We both respect Anna’s dignity and worry about her; We can understand how society defines the loneliness of the new city, how it is, simply, close to the mother of the needle. Inside Aesthetica, surgery and pain help Wrey; Surgery is not a cure-all, nor does it destroy; The surgery is neutral.

Rowbottom knew that plastic surgery, especially when Wrey got tummy tucks, could be a tough sell for publishers. “I haven’t really thought about other books on this subject,” he said. “I was like, why isn’t anyone writing about this? It’s so pervasive. It’s such a big topic in our culture right now.”

Rowbottom has long been obsessed with Instagram accounts that show off the celebrity’s plastic surgery look. He created the Instagram account @annawrey, which he uses to promote the book and repost stories that show the most famous photos of famous people before and after surgery, many say that they have done the work.

“I just want to spread that, because people don’t really understand.
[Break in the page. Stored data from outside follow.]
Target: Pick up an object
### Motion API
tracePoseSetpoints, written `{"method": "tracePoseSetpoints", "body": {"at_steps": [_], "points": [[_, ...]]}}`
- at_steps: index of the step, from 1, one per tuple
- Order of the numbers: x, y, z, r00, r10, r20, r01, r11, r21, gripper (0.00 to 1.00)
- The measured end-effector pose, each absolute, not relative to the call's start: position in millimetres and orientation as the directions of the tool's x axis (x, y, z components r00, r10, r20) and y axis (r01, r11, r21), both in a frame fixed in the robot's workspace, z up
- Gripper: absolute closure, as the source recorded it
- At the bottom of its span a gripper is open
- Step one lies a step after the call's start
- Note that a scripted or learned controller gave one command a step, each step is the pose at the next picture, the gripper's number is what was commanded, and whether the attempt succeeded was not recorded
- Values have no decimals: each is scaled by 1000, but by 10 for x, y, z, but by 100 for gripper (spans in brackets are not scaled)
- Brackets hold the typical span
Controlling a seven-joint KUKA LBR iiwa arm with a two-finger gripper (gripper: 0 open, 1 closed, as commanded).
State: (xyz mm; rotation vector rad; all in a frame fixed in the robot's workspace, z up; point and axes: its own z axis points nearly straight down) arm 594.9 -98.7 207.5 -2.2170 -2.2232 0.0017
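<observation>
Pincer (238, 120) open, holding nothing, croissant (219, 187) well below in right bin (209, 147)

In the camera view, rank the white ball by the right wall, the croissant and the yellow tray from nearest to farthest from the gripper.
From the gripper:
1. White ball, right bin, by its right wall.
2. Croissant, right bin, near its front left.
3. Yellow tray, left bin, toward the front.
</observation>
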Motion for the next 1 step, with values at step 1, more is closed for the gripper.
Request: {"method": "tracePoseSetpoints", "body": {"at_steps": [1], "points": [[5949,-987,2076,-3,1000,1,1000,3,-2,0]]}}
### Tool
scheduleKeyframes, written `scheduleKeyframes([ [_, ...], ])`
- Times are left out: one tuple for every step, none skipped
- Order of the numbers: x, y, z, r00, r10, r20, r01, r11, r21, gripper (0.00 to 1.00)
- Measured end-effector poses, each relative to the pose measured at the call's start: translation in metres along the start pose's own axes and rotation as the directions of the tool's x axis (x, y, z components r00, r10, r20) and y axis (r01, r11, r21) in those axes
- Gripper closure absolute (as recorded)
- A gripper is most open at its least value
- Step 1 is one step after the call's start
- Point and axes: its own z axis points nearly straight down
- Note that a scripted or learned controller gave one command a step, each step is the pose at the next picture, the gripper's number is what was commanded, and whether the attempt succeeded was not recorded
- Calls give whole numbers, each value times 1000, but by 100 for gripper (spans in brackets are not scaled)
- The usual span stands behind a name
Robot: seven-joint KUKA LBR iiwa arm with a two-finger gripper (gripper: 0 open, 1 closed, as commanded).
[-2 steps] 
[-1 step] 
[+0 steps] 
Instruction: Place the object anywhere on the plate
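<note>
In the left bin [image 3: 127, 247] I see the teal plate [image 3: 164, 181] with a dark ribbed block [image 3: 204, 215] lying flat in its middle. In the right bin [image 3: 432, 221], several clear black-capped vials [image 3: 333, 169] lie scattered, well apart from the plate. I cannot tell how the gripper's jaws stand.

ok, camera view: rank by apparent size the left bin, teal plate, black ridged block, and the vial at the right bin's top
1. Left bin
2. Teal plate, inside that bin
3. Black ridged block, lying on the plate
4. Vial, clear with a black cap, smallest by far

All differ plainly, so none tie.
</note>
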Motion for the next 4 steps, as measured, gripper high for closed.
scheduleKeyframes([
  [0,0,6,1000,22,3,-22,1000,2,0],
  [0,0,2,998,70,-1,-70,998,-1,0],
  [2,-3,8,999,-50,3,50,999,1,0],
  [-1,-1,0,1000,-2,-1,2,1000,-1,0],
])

It’s really hard not to look at a picture of Kim Kardashian or whatever and just be like, ‘Wow, that’s really as he looks.’ Even if you know there’s a lot of editing, it’s still hard to remember,” he said. “You don’t have to say what you did, just say someone else is doing it.”

Rowbottom thought “Aesthetica” was meant to return Wrey’s face to its own youth, to make the 35-year-old’s face look like a young man, but realized that wasn’t the case. He wanted to give in, and it wasn’t something Wrey really wanted.

“What does he want? It’s only natural,” said Rowbottom. “Sometimes the more you do, the better. So how to remove and remove those layers is a very good question.

Rowbottom’s writing about surgery is influenced by his own experiences with it. The first time she got Botox, it was very simple; it was over in two minutes and he could see the change immediately. But the joy and control disappeared when some of her lip fillers started to fall off, causing a domino effect of dysmorphia: You end up losing that once-in-a-lifetime control.

“I was really worried when I got into it, because I was like, how bad is this? I didn’t see what the truth was,” said Rowbottom. “That really bothered me, so I tried to put that anger into the book.”

Today’s Instagram is different in 2017. Everyone and their mother is posting flat tea ads, but we all know it’s not that serious. Like Airplane It’s a short time for Instagram right now and Instagram’s hopes for 2017 are very clear, and the book will be longer than the Explore page of the app. It represents our current era of feminist ideas and how we fall; There are many ways we buy to heal, and more importantly, the ways we find them.

“I feel like Instagram is going to change, or it’s going to change,” says Rowbottom. “That’s fine with me, because I’m ready to go home and write my next book and never be online.”

Airplane is out November 22 from Penguin Random House.